В более восточных районах, прежде всего в восточном Прионежье, Каргополье и на юге Карелии с середины I тыс. до н. э. наблюдается всё возрастающее влияние с востока ананьинской культуры (см. разделы о пермских народах и марийцах), результатом чего становится сложение на территории к востоку от Онежского озера позднекаргопольской культуры явно постананьинского облика, полностью перекрывшей предшествующий слой культуры ложнотекстильной керамики и просуществовавшей здесь вплоть до третьей четверти I тыс. н. э. (М. Г. Косменко). Вероятно, с этими процессами связано формирование на означенной территории этнического ядра летописной Чуди заволочской — народа, судя по данным топонимики, существенно отличавшегося от прибалтийских финнов по языку и до некоторой степени близкого, возможно, марийцам (см. раздел о марийцах). Таким образом, во второй половине I тыс. до н. э., вероятно, новое, пришедшее в Прионежье с востока население стало «клином» между саамами (парасаамами) во внутренних районах Финляндии и Карелии и прибалтийскими финнами, чьи исконные этнические территории следует локализовать безусловно западнее ареала позднекаргопольской культуры.
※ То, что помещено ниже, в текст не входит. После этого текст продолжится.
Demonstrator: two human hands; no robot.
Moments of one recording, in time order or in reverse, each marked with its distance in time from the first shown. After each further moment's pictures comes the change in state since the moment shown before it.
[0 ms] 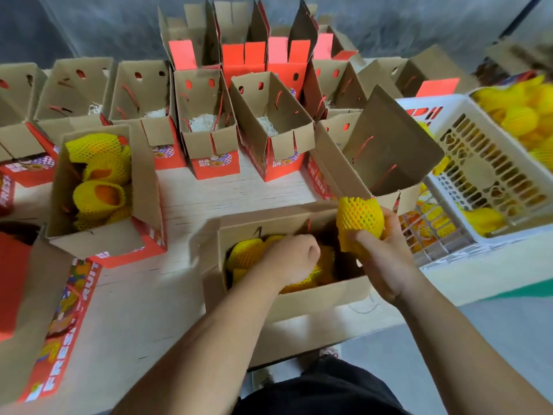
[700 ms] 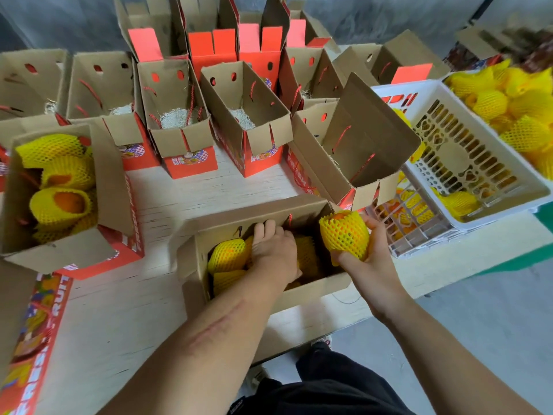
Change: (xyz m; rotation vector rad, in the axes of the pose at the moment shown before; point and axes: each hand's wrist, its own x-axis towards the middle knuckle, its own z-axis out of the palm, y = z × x) left_hand 0.045 0.003 0.038 0.811 0.013 -0.161; right_hand -0.024 0.027 -0.019 -0.276 0.061 -0.124
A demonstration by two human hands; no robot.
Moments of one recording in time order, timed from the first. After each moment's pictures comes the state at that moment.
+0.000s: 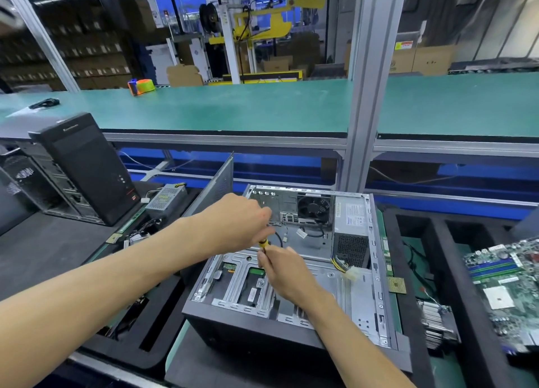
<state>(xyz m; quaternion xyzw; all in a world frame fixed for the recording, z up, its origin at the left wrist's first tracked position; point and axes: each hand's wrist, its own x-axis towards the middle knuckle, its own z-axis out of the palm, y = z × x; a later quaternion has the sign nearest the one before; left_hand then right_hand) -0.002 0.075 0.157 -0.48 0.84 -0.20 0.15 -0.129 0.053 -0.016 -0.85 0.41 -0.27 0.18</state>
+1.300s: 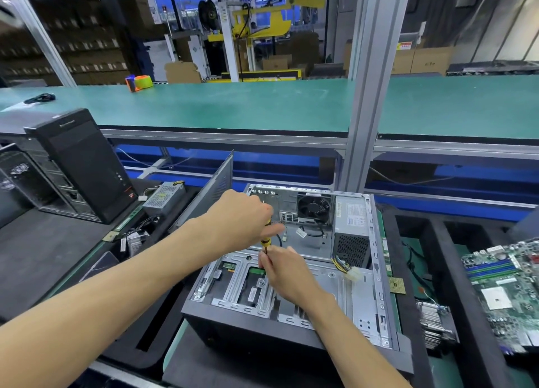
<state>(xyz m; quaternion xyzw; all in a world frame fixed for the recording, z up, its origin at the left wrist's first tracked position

В антропологическом отношении прибалтийские финны относительно однородны. В большинстве своём они принадлежат к беломоро-балтийской и в меньшей мере — к атланто-балтийской северноевропеоидным расам, образуя, таким образом, единство с другими народами Северной и Западной Европы. Это обстоятельство естественно объясняется той значительной ролью, которую сыграли в их генезисе балты и германцы. Для беломоро-балтийской расы характерны очень светлые глаза и волосы, большая длина тела, для некоторых её вариантов (в частности — для восточнобалтийского, встречающегося у более восточных групп прибалтийско-финских народов) отмечается несколько большая широколицесть, относительное ослабление горизонтальной профилировки лица (на европеоидном фоне) и повышение частоты вогнутой спинки носа, — в целом это признаки, позволяющие говорить об отклонении в сторону лапоноидного типа. Данное обстоятельство объяснимо, во-первых, участием в генезисе прибалтийско-финских народов древних носителей урало-лапоноидных типов — как палеоевропейских предков саамов (см.), так и пришельцев с востока, собственно финно-угров. Во-вторых, необходимо иметь в виду и то обстоятельство, что плосколицые (северно)европеоидные популяции обитали в Восточной, Северной, да и в Центральной Европе с палеолита, будучи крайне западными звеньями в цепи северных, «недифференцированных» антропологических типов, в которых в той или иной мере сохранялись (точнее — противоречиво, с точки зрения современной расовой систематики, сочетались) как собственно европеоидные, так и восточные признаки. К числу этих типов принадлежала, в частности, (локализуясь первоначально, как следует полагать, в северной и восточной частях ареала) и древнеуральская раса (см. раздел о манси). В связи с этим стоит вспомнить старую идею В. В. Бунака о том, что собственно лапоноидный тип представляет собой ответвление того же расового ствола, к которому принадлежит и беломоро-балтийская раса, с той разницей, что процесс «балтизации» (= европеидизации) собственно лапоноидных популяций не коснулся или коснулся незначительно.